### What you should do
Which of the lines in the records below hold the string "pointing"? Copy every one of them.

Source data
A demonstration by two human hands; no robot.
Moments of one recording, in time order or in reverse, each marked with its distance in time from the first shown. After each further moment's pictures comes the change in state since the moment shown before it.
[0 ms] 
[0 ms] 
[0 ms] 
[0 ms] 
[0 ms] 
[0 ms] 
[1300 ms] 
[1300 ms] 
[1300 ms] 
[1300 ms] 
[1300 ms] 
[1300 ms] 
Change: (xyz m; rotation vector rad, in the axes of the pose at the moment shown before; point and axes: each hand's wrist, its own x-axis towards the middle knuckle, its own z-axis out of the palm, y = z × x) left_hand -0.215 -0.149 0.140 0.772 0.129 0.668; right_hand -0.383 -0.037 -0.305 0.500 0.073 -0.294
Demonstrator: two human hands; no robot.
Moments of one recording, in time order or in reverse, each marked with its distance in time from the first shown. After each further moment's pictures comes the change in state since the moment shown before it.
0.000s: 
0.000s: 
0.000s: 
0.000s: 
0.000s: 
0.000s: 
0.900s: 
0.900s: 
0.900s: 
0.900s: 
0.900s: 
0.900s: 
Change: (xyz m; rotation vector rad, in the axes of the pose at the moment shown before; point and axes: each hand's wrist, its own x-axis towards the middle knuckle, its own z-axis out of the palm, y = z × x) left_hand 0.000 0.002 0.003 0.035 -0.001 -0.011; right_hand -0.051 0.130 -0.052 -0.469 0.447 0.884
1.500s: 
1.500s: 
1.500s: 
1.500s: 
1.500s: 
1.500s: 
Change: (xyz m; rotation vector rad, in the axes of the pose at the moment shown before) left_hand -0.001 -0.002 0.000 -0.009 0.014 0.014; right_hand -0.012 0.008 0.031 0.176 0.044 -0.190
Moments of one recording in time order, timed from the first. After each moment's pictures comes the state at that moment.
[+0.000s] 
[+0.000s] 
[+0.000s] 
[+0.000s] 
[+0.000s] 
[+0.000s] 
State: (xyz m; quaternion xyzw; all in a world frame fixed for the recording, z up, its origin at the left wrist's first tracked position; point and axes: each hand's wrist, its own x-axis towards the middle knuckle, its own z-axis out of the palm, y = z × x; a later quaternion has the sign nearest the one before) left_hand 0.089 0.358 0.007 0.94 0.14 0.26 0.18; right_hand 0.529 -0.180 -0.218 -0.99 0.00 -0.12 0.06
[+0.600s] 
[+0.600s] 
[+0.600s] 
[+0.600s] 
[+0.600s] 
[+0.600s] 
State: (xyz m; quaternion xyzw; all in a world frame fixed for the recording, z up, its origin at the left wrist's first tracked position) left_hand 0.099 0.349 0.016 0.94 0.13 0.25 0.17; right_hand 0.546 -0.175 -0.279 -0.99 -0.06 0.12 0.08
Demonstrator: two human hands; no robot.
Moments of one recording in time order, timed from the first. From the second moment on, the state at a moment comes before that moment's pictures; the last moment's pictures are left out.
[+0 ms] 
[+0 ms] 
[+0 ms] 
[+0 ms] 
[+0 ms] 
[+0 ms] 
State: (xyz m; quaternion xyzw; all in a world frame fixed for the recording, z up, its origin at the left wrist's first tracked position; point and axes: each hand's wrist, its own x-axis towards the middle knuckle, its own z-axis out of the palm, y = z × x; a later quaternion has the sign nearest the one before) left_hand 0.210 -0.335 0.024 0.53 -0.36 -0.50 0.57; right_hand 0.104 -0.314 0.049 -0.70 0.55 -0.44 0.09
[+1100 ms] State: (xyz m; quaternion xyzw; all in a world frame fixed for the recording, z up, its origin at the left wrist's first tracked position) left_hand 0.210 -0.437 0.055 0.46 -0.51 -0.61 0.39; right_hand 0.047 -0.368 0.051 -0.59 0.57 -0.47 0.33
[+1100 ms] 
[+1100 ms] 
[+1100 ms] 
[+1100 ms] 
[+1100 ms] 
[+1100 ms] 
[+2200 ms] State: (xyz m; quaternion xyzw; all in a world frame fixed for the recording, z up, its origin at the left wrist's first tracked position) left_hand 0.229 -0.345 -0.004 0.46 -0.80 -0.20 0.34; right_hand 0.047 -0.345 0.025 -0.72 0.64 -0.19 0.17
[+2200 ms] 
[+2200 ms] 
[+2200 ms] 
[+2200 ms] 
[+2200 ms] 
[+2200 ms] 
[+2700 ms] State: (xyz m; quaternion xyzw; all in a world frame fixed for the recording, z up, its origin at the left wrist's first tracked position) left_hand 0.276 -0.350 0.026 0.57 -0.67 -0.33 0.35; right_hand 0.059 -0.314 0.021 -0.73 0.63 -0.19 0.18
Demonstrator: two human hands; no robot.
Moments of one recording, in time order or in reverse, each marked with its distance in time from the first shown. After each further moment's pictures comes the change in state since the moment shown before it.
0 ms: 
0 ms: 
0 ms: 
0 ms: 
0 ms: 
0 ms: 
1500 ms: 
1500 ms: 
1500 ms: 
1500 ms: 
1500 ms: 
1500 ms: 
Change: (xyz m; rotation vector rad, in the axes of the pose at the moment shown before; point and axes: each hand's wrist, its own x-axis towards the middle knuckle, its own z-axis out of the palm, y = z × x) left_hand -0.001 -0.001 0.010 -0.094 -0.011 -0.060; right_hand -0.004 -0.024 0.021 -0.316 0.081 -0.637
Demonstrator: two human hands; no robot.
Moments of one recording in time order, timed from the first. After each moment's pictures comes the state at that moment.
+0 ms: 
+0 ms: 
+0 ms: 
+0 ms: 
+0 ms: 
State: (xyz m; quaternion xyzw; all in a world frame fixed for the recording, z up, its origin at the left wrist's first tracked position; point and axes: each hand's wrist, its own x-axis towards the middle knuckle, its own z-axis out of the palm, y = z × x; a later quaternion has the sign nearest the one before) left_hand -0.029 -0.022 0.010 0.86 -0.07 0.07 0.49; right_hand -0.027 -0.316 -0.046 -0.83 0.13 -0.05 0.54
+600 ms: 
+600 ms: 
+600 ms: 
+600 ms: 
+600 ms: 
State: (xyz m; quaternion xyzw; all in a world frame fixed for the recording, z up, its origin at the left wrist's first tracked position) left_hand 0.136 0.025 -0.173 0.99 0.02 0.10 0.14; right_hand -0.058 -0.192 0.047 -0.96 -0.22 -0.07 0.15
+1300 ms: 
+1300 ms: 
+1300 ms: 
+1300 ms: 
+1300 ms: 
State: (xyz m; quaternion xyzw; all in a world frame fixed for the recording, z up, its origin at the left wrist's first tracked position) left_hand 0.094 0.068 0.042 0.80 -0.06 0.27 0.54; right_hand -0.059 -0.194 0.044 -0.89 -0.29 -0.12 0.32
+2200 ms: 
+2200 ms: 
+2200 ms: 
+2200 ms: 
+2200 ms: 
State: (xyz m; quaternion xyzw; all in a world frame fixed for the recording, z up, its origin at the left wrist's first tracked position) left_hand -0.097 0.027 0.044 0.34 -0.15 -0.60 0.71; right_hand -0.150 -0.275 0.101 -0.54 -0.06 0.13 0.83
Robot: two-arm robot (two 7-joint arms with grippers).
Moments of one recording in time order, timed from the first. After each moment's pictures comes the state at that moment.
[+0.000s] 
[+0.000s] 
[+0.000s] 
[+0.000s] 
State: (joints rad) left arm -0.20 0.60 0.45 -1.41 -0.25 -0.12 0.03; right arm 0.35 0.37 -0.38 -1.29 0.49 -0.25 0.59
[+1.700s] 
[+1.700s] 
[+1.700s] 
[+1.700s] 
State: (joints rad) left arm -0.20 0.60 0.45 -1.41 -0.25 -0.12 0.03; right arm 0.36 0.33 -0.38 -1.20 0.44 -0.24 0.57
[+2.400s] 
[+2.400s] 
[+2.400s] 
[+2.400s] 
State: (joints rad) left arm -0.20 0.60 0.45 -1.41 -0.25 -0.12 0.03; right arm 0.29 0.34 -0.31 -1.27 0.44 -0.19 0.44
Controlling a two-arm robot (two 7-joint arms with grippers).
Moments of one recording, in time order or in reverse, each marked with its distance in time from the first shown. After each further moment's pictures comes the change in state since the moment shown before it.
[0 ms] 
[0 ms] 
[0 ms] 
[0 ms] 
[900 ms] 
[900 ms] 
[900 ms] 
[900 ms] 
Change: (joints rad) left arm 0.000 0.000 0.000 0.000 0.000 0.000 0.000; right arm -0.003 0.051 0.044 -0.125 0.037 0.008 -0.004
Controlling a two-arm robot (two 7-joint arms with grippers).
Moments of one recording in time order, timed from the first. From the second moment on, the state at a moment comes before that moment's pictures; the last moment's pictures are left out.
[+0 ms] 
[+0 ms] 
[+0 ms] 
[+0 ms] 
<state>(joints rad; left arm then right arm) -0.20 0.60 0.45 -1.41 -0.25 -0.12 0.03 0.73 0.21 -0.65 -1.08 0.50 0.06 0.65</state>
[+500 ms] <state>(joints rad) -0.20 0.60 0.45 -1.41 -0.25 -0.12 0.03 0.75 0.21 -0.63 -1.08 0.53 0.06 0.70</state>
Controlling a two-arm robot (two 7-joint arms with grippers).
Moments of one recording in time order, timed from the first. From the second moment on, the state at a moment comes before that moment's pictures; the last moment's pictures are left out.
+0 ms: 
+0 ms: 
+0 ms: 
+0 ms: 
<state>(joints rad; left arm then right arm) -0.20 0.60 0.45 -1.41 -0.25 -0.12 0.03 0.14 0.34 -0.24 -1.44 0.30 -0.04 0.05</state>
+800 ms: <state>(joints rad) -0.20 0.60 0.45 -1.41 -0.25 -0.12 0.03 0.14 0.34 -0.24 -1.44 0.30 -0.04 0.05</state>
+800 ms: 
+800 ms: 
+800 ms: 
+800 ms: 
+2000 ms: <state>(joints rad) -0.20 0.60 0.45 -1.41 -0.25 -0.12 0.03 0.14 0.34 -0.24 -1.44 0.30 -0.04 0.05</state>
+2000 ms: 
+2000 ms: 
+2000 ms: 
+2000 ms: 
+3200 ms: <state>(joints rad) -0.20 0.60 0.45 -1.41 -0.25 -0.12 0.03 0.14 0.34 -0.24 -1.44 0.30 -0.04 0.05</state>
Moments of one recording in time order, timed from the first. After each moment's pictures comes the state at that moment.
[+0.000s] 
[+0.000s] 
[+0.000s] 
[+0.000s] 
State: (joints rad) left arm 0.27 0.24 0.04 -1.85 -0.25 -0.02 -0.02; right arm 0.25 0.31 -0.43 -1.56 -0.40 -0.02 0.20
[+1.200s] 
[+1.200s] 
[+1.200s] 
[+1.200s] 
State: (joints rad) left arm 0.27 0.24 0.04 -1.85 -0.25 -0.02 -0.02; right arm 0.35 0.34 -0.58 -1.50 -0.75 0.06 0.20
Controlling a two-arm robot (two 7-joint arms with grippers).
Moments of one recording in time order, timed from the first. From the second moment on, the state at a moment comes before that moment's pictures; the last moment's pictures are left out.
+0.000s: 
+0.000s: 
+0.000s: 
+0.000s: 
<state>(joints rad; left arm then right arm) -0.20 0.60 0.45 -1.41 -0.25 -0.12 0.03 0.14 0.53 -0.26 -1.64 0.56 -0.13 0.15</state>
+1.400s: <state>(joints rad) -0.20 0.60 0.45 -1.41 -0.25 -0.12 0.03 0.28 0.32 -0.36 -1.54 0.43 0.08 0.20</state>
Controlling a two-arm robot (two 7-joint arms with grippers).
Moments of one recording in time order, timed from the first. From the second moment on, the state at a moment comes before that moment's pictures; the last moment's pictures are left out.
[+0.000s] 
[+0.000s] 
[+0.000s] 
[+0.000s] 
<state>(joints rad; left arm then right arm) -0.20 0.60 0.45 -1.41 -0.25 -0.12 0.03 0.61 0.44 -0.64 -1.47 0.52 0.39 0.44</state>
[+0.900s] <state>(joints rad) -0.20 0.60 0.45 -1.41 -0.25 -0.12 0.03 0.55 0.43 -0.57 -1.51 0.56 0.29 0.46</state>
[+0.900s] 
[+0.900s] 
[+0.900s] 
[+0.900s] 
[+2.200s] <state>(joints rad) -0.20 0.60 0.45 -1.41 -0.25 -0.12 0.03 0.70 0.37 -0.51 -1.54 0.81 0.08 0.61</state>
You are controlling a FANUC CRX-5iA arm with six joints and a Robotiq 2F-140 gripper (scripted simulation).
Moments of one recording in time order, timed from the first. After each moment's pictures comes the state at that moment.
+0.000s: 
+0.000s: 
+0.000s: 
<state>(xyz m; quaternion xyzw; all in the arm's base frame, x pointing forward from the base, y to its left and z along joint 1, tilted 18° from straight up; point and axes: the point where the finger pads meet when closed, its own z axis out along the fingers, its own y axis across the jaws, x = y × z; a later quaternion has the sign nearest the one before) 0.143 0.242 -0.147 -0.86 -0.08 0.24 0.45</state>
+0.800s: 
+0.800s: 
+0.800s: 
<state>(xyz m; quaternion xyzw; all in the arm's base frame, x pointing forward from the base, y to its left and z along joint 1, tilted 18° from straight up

### Task result
<state>(xyz m; quaternion xyzw; all in the arm's base frame, x pointing forward from the base, y to its left and z along joint 1, tilted 18° from straight up; point and axes: the point where the finger pads meet when closed, its own z axis out along the fingers, its own y axis across the jaws, x = y × z; a later quaternion has the sign nearest the one before) 0.143 0.242 -0.147 -0.86 -0.08 0.24 0.45</state>
<state>(xyz m; quaternion xyzw; all in the arm's base frame, x pointing forward from the base, y to its left and z along joint 1, tilted 18° from straight up

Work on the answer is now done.